Workshop Proceedings of the 20th International
AAAI Conference on Web and Social Media
Workshop: Digital Minds 2026:Assessing the interplay of social media on mental health
DOI: 10.36190/2026.23Large language models are increasingly integrated into online information environments, including contexts where people seek information about sensitive and potentially harmful topics related to mental health. As these systems mediate access to such content, their safety mechanisms become part of the digital conditions shaping user risk and protection. In this paper, we use a diagnostic audit to examine how multilingual safety operates within this mediated environment. Using a two-stage, poem-based obfuscation method, we analyze responses from three frontier language models to harm-related queries in English, Spanish, and Hindi across three domains, including self-harm.

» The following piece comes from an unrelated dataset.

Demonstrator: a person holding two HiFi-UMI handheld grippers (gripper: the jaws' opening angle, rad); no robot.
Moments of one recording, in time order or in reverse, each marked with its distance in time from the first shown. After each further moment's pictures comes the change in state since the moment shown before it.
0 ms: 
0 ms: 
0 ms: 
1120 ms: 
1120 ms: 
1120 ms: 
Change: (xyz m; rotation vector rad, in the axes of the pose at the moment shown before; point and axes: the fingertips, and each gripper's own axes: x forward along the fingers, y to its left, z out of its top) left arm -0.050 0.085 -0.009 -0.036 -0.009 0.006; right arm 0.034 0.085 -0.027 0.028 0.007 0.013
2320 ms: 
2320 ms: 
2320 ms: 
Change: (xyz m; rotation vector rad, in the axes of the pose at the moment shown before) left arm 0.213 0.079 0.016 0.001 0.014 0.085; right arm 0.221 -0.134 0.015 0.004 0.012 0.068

The audit suggests that safety outcomes do not follow a simple hierarchy in which lower-resourced languages are consistently less protected. Instead, relative levels of protection vary by both language and model, with patterns that shift across systems and harm categories. This indicates that multilingual safety reflects model-specific alignment and design choices rather than inherent linguistic resource differences. From a digital mental health perspective, this finding has important implications for equity. Users seeking information during vulnerable moments may encounter different levels of protection depending not only on the language they use, but also on which AI system mediates their access. We argue that understanding mental health risk in online environments requires examining LLM safeguards as part of a broader ecosystem of digital mediation, moderation, and risk governance.